Published on: 1/23/2014 9:32:37 AM Print | Font Sizes:  Normal Text Large Text

Thunder Bay arena proposal includes professional hockey

By: Northern Ontario Business staff

Conceptual drawing of Thunder Bay’s proposed Event Centre.
Conceptual drawing of Thunder Bay’s proposed Event Centre.

The owners of the Winnipeg Jets are part of a development consortium that could help Thunder Bay build a new waterfront arena and convention centre.

The city announced Jan. 21 that Thunder Bay LIVE!, a newly formed, project-specific consortium have the inside track to be the municipality’s new partner on a proposed 5,700-seat arena and 50,000-square-foot convention centre.

The consortium consists of True North Sports and Entertainment, Stadium Consultants International, Global Spectrum Facility Management, Lakehead University, PCL Constructors Canada and BBB Architects of Toronto.

True North Sports owns the MTS Centre arena in downtown Winnipeg, the Winnipeg Jets franchise, and its American Hockey League (AHL) affiliate in St.
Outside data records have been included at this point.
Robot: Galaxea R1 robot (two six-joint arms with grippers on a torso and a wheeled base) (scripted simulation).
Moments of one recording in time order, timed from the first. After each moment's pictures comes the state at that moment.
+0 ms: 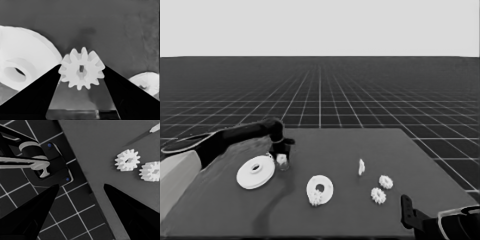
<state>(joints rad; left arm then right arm) 0.03 2.73 -1.92 0.15 1.43 -0.81 -0.35 1.76 -0.39 -0.70 -1.18 0.32</state>
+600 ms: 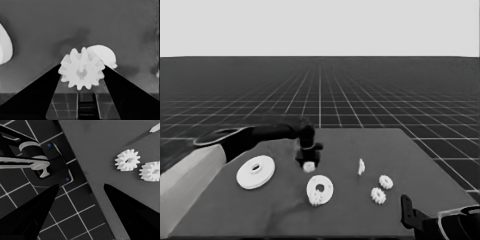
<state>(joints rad) -0.01 2.92 -1.61 0.16 1.52 -1.31 -0.35 1.76 -0.39 -0.70 -1.18 0.32</state>
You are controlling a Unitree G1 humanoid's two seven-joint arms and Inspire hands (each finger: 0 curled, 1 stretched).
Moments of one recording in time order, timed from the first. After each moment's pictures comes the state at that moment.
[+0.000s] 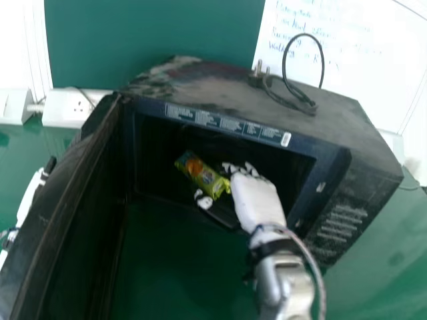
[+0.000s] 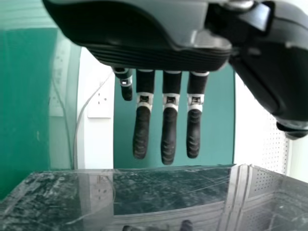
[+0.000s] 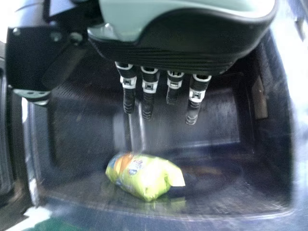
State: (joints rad) left arm -0.25 0.32 0.31 0.24 -0.30 -0.36 -0.36; right arm -0.42 -0.41 0.33 -0.63 -1.23 0.59 0.76
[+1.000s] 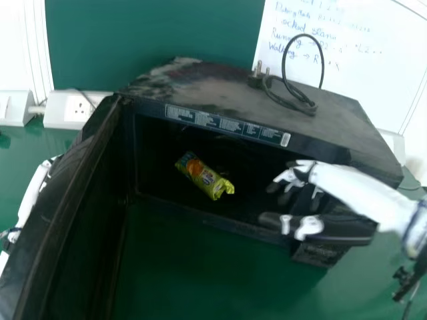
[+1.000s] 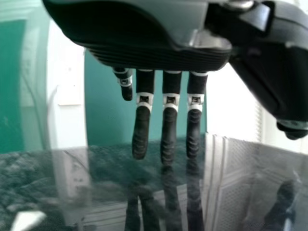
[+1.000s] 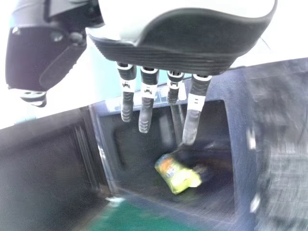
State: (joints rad) left arm -0.19 0.31 0.25 0.07 -0.25 -0.45 -0.37; right arm -0.40 -1.00 -0.70 -0.74 0.03 0.51 1.30
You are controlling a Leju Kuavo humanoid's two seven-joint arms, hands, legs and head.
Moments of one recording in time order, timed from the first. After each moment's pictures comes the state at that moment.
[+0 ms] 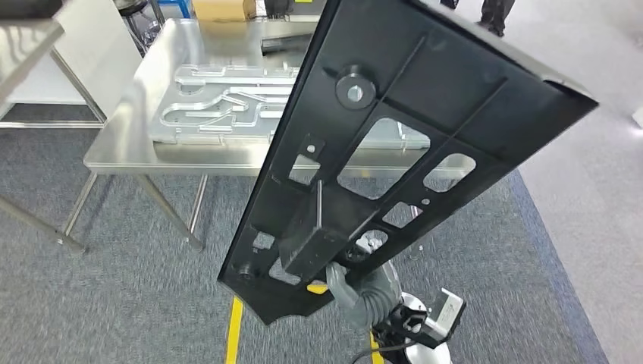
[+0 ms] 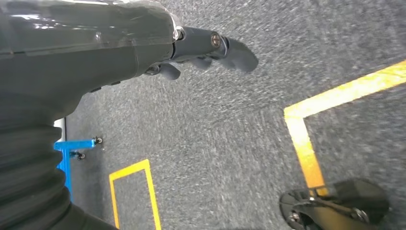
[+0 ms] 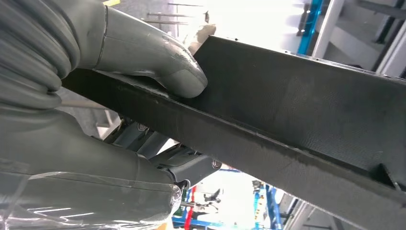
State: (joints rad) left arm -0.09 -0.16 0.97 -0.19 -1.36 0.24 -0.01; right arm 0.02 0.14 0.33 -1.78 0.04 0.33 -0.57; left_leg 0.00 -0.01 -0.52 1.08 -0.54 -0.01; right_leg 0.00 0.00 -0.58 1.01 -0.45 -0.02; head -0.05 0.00
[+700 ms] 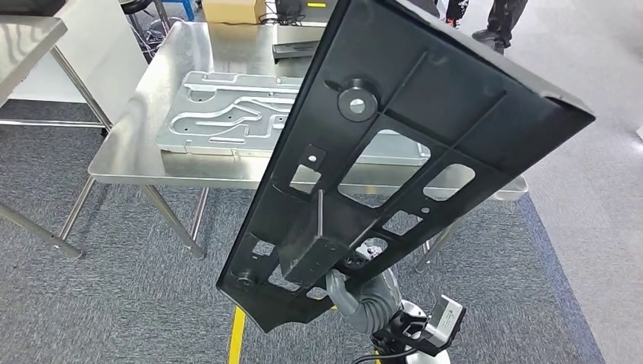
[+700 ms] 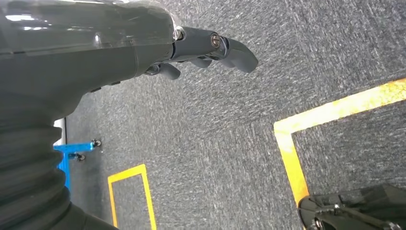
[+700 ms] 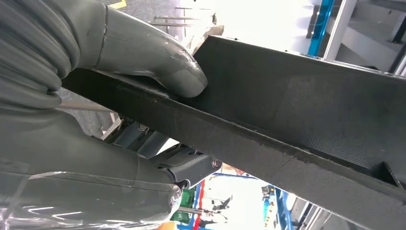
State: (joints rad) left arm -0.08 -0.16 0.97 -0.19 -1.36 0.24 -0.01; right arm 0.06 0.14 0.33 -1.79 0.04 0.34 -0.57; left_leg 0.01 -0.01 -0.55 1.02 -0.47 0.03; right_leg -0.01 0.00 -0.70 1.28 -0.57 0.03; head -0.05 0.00
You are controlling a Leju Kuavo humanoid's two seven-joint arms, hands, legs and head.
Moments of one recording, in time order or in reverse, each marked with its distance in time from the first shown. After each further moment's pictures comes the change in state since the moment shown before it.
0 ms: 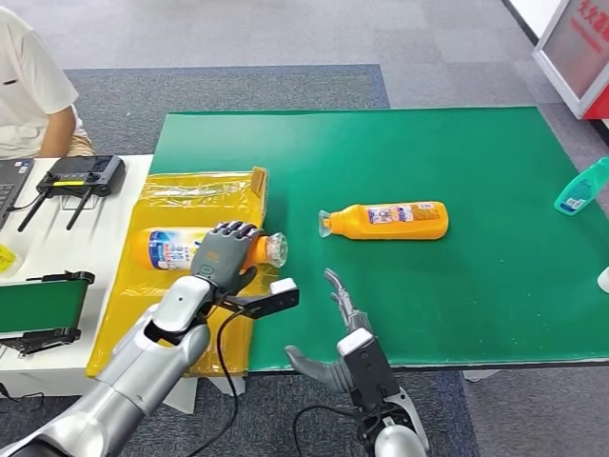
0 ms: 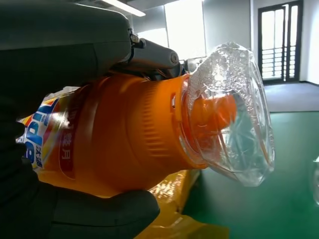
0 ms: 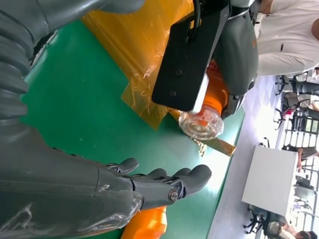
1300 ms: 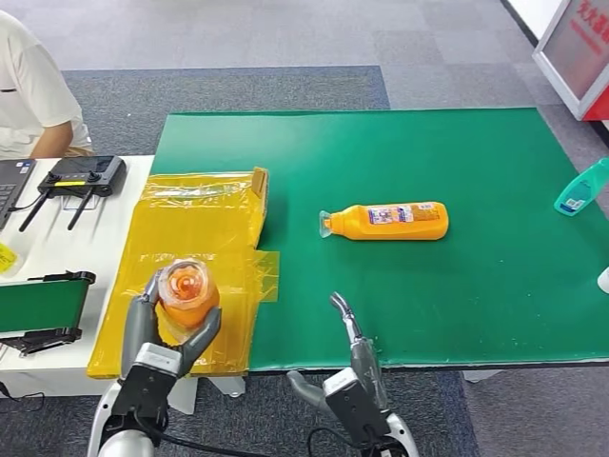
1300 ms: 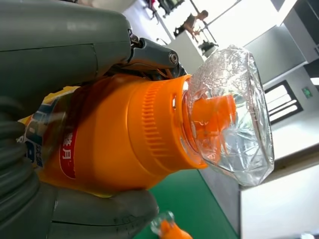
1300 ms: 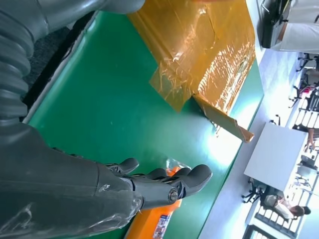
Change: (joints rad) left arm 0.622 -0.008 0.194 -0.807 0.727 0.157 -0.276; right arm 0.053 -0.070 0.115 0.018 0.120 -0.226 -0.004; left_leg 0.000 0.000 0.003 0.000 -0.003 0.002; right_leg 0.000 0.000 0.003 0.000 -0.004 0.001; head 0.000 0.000
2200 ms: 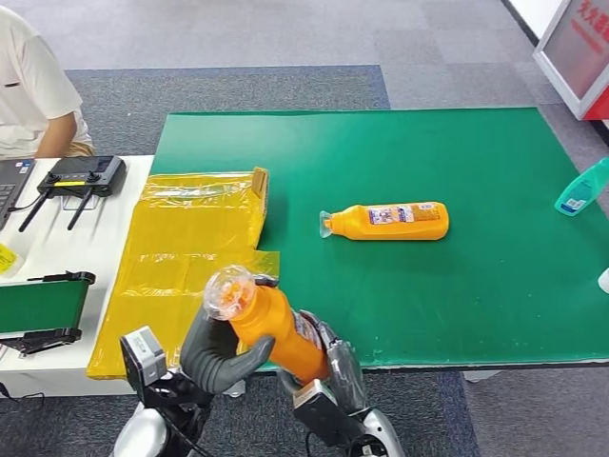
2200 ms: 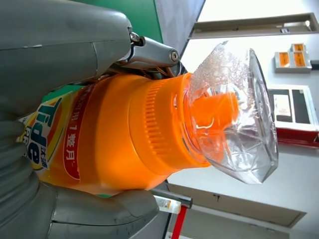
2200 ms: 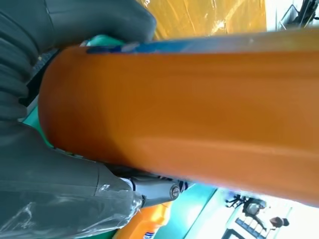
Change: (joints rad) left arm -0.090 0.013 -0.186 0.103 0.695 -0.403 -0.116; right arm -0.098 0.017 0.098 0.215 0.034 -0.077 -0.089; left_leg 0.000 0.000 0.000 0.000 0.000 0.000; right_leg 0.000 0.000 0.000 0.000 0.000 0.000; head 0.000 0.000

John’s, Nfld.

Thunder Bay city council gave the go-ahead for administration to negotiate a non-binding letter of intent toward a partnership agreement.

If built, the arena would be the new home of Lakehead University’s hockey team, but the city and consortium want to bring professional hockey to Thunder Bay in the form of an AHL franchise.

True North owner Mark Chipman told Winnipeg media that moving their AHL club to Thunder Bay is an option they are exploring. Thunder Bay is only a one-hour jet flight from Winnipeg.

In a statement, True North said: “We are well aware of the community’s rich hockey tradition and are confident that Thunder Bay would be a great location to develop our future prospects.”

Thunder Bay mayor Keith Hobbs said the city’s review team looked over “five great proposals” before settling on Thunder Bay LIVE!’s pitch to deliver a “world-class, multi-purpose Event Centre.”

The proposed $106-million downtown facility would replace the aging Fort William Gardens, built in the early 1950s.

The city has socked away $25 million for the project, but funding from the federal and provincial government is needed to make it go.

Its location would be in the city’s north end, the business core of the former Port Arthur, which is being branded as an entertainment district. The facility would be built on a block of city-owned land next to the Prince Arthur Hotel and a stone’s throw from a redeveloped waterfront attraction known as Prince Arthur’s Landing.